Il film di 50 minuti. L’analista al cinema nella stanza di analisi
Antigone Edizioni
“Seguo sempre il racconto dei pazienti comer se fosse un film. Per dirla con Nino Ferro, mi accorgo sempre di portare al livello dell’iconico tutti gli accadimenti della seduta. Credo sia il funzionamento di base della nostra mente, che deve continuamente sceneggiare e portare in immagini quello che ci accade, quello che pensiamo, sentiamo e ascoltiamo. Forse io, per mestiere, vi presto maggiore attenzione. Così, scopro che nell’iconico il racconto si trasforma, e le immagini sono sempre la prima intersezione fra ciò che il paziente racconta e la mia capacità di raccogliere il suo racconto, necessariamente attraverso immagini che sono mie (…). Il film non è “un film”, ma semplicemente il prodotto di libere associazioni che ci porteranno da qualche parte che non conosciamo e parlare di un film è la stessa cosa che parlare di una città, un monumento, una poesia, un viaggio. Quando un film entra nella stanza di analisi, è solo una ‘cosa’ che introduce altro. Al tempo stesso, tutto ciò che incontriamo nella stanza di analisi si dispone come un film. (…). In continuazione mi incuriosisco del film che il paziente mi racconta, perché anche quel film viene a contribuire al film della seduta. Il setting è un potente filtro di interpretazione dei fatti. La stanza di analisi, giustamente, non rispetta il film del regista, ma da quel film ne coglie uno proprio, costruito da paziente e analista (…). E’ importante che la stanza di analisi sia continuamente una sala cinematografica.

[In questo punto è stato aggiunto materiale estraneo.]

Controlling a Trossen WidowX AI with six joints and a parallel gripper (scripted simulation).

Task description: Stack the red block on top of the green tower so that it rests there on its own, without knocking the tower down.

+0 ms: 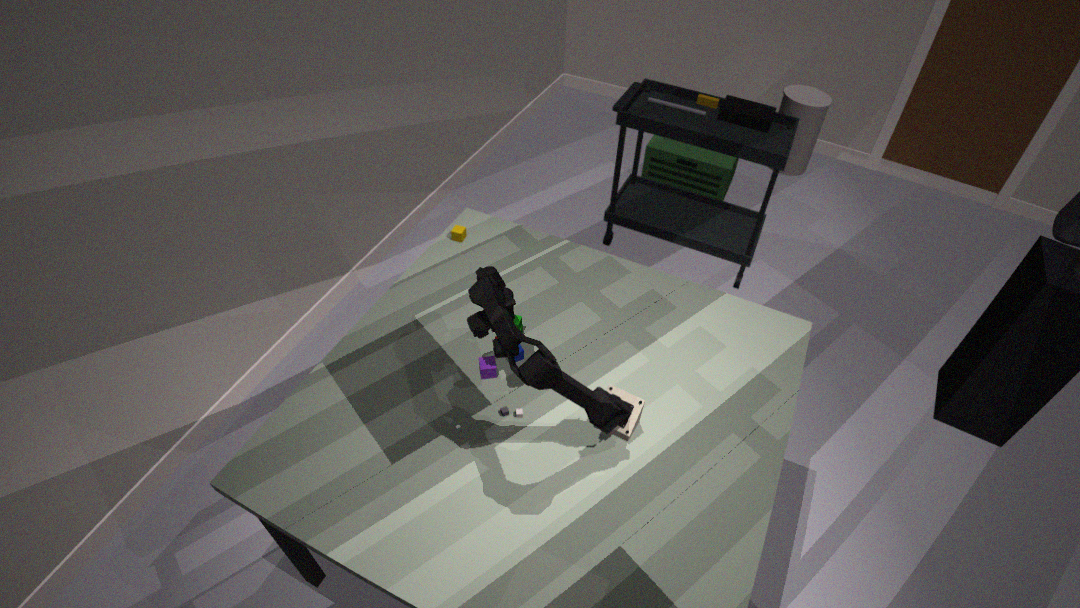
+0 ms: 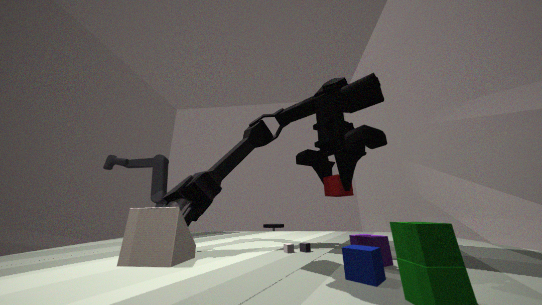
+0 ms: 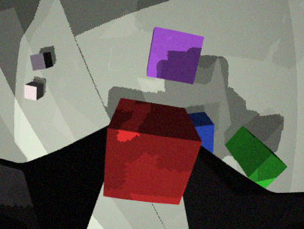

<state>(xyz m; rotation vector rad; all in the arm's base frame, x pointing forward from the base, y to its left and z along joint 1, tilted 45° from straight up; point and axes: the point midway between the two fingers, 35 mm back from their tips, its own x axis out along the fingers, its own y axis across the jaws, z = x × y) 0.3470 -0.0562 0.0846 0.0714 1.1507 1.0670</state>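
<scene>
My gripper tip is 10 cm above the blue block, 8 cm to the left of it and 1 cm short of it. Also, from my gripper tip: red block (1 cm above); dark block (11 cm to the left, 11 cm below, 7 cm behind); purple block (10 cm below, 4 cm ahead, 1 cm to the left).
</scene>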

Nella sala non ci sono solo due osservatori, ma innumerevoli spettatori; e sullo schermo non ci sono solo due protagonisti, ma un cast sempre più ricco e una storia d’amore sempre più intima. Nella stanza di analisi si svolge continuamente un film che dura 50 minuti”.
Giuseppe Riefolo, membro ordinario SPI, è psichiatra presso il Dipartimento di Salute Mentale Roma E. Tiene supervisioni cliniche presso vari DSM. Si è occupato dell’approccio psicoanalitico alle istituzioni territoriali attraverso vari articoli e soprattutto con il volume “Psichiatria Prossima” (Boringhieri, 2001). Si occupa di storia delle istituzioni psichiatriche e dell’uso psicoanalitico del cinema.